Canadian Mennonite
Volume 10, No. 18
September 18, 2006


Facing up to our changing country

The country around us is going through major changes in age, childbearing and immigration. Within the next decade Canada is going to become a country with fewer children, more seniors and a much larger percentage of immigrants from non-European backgrounds.

If it seems like there are fewer children up front at your congregation, one reason is there really are fewer children around, period—and there will be even less in future years if you aren’t living in Toronto, Montreal, Vancouver or in northern Canada. On the other hand, there are also a growing group of people in their 50s and 60s in our churches that are healthier, wealthier and more educated than their parents were a generation ago.

“By 2015, the number of elderly [65 or older] will outnumber the number of children [those under 15]. This is unprecedented in Canadian history,” said Hilda Hildebrand of Bethel Mennonite Church, Winnipeg, at a seminar she presented on demographic trends at the recent MC Canada national assembly. “If we are not careful, we are on the way to being a seniors support centre.”

Overall, Canada’s birth rate is now 1.5 children per woman, well below the 2.1 replacement rate to keep the population from shrinking. We have now been at less than the replacement rate for more than 30 years and birth rates are particularly low among families of European descent. About two-thirds of our total population growth is now due to immigration.

Further, without taking anything away from the importance of seeking to bring all those around us into our faith communities, the raising up of children within the church has a huge impact on who is there to carry on the work of the kingdom in the following generation. For example, Canadian sociologist Reginald Bibby points out that most of the growth of non-Christian faiths in Canada is due to immigration and higher birth rates among those already of these faiths, not because of conversions.

A hard truth is that the number of Mennonites in Canada dropped from 208,000 in 1991 to 191,500 in 2001, a decrease of 16,500 (or 8 percent) in 10 years. I wasn’t able to find any figures on the birth rate among Mennonites specifically, but our overall demographic makeup matches the parts of Canadian society that are dropping in numbers the fastest due to low birth rates. Urbanization is also having its effect on many Mennonite churches. At a basic level, our churches’ ability to draw more people—whether from internal or external growth—into our faith communities depends on people being “there” in the first place.

Hildebrand stated that two tasks the church must succeed at in the future were unloosing the gifts and skills of its growing group of seniors and attracting immigrants.

As of 2001, just 2 percent of Canadian Mennonites were from a visible minority (for example, of Asian, African, Arab or Latin American origin).
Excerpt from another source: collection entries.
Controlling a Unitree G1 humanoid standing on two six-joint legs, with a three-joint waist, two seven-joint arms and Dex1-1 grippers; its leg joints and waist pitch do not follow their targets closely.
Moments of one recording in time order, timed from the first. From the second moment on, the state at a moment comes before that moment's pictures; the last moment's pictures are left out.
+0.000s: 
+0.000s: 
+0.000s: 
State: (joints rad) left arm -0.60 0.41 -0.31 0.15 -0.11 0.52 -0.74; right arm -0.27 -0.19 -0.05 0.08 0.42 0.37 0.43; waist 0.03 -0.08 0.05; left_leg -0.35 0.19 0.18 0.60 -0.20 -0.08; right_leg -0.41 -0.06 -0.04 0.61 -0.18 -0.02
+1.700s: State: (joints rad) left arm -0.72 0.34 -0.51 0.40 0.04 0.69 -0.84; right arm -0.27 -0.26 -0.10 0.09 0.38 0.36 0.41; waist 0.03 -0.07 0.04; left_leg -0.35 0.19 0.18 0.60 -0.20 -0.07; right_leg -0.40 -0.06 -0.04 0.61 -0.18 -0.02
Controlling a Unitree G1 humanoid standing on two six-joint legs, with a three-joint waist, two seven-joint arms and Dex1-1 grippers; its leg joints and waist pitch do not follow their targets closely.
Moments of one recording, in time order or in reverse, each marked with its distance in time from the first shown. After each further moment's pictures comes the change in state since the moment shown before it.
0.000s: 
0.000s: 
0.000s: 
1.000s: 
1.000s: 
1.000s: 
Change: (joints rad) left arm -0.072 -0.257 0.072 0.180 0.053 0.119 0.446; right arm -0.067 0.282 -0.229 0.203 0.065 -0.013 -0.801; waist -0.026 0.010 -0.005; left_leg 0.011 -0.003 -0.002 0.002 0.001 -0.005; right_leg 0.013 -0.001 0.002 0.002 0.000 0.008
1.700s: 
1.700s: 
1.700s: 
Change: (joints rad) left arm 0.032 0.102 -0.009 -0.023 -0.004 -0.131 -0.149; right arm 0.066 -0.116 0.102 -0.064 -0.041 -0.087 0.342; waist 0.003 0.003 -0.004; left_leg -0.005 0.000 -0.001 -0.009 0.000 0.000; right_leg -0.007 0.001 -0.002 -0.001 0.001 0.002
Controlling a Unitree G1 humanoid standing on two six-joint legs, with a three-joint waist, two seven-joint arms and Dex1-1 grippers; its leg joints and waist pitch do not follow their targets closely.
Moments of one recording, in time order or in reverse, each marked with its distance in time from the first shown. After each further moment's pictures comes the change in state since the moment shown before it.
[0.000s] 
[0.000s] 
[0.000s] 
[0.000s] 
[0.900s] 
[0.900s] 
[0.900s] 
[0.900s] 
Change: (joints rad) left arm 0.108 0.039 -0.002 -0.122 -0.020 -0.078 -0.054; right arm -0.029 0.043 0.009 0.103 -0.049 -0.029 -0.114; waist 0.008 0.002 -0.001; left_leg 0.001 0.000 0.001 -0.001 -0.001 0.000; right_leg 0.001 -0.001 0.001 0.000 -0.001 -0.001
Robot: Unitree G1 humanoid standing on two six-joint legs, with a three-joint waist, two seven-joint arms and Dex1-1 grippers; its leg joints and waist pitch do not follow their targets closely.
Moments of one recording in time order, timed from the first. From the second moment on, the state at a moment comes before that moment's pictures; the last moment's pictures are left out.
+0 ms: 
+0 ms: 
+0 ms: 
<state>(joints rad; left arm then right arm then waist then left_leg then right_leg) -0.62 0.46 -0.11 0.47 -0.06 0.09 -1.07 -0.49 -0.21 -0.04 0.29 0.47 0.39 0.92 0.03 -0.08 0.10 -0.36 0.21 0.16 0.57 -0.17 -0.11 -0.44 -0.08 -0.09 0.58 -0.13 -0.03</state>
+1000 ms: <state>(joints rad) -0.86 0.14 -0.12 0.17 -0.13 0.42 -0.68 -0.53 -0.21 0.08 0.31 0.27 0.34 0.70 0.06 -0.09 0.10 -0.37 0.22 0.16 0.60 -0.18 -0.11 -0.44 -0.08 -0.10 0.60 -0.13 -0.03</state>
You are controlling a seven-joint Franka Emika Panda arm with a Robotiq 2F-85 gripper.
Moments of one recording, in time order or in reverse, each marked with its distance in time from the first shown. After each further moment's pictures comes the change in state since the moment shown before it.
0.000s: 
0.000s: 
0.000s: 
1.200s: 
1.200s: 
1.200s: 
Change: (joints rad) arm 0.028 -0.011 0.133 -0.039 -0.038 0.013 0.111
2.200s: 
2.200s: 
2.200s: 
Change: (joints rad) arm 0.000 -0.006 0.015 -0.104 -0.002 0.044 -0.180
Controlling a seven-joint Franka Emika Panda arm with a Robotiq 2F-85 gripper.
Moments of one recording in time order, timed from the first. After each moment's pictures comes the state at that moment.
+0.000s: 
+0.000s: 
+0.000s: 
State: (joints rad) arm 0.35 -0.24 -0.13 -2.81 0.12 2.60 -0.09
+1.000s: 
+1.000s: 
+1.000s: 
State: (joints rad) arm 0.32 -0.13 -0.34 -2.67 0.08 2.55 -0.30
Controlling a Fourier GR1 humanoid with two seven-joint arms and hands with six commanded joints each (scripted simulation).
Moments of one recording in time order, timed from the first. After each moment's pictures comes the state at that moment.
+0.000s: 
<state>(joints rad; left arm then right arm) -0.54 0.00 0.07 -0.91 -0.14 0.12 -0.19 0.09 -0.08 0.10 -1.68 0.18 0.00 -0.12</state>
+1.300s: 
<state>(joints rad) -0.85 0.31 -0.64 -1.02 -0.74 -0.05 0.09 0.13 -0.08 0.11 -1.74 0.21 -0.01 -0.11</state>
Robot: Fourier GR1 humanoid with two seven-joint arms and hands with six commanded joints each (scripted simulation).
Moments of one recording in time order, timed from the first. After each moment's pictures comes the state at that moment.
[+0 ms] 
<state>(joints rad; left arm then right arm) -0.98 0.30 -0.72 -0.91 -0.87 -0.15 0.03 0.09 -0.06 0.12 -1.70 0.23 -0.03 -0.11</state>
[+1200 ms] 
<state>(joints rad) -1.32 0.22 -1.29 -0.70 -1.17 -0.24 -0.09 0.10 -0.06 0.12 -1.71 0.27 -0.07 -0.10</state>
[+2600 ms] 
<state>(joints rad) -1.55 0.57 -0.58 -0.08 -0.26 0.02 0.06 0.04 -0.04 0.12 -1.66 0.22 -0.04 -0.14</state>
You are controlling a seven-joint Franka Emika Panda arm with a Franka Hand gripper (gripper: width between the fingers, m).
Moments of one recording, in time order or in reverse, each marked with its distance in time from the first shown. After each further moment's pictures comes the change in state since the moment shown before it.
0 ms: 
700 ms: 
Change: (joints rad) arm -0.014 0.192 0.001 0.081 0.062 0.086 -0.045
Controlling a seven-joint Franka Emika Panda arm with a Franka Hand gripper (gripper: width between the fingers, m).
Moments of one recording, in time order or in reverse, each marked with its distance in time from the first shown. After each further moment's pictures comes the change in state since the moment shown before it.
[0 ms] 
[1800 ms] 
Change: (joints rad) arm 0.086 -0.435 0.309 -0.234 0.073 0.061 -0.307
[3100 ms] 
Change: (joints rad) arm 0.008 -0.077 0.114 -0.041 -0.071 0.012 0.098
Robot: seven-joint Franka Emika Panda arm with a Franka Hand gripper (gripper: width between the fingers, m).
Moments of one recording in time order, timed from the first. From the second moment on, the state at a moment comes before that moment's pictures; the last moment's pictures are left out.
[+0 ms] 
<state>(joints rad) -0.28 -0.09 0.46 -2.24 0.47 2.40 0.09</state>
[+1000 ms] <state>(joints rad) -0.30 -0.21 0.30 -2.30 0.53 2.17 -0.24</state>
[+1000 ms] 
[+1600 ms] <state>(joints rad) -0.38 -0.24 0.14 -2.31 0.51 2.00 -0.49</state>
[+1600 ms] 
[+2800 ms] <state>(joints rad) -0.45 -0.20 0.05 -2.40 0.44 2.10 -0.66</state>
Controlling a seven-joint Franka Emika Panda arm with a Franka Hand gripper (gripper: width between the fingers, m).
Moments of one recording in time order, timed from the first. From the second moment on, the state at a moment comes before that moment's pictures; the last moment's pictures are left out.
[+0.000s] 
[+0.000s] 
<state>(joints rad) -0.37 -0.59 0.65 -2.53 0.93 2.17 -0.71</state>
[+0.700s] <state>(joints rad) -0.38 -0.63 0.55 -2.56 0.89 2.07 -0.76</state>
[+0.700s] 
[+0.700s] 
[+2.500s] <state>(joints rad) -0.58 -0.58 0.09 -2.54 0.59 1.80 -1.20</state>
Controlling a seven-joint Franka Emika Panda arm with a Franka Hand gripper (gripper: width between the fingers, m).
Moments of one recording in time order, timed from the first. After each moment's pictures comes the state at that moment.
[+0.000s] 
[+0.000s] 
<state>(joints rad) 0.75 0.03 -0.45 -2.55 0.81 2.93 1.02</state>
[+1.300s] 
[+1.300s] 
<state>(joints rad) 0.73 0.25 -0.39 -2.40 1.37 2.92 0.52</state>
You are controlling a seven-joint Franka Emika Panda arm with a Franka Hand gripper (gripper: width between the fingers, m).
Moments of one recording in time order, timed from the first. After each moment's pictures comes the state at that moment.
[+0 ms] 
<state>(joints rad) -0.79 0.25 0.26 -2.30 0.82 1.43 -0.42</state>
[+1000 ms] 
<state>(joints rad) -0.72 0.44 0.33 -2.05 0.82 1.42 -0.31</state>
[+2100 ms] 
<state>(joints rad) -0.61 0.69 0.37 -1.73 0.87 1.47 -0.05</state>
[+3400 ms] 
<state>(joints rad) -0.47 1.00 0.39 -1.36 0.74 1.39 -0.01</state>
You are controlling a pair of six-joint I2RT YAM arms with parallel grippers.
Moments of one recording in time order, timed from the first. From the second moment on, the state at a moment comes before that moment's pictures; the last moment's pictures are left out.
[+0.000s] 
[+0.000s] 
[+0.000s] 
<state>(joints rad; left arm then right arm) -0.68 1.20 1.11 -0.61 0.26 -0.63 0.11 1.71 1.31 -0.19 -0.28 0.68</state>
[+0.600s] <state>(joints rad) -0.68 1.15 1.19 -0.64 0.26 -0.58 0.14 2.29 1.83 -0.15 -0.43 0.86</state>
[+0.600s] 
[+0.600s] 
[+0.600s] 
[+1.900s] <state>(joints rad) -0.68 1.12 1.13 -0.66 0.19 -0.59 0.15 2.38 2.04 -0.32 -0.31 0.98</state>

We need to understand the cultures of, and be effective in ministry to, Canadian newcomers, especially the largest current group that is from China. In the future, Chinese migration looks likely to slow, as India and Africa become the primary sources of immigration. Looking locally, aboriginal Canadians are also growing significantly in numbers. All other groups, despite regional differences, are decreasing in size due to birth rates.

Now, faithfulness to God is not defined by birth rates or numbers, and there is much more to be said about how to keep our churches healthy in coming generations. But demographic change is something we have to look at openly.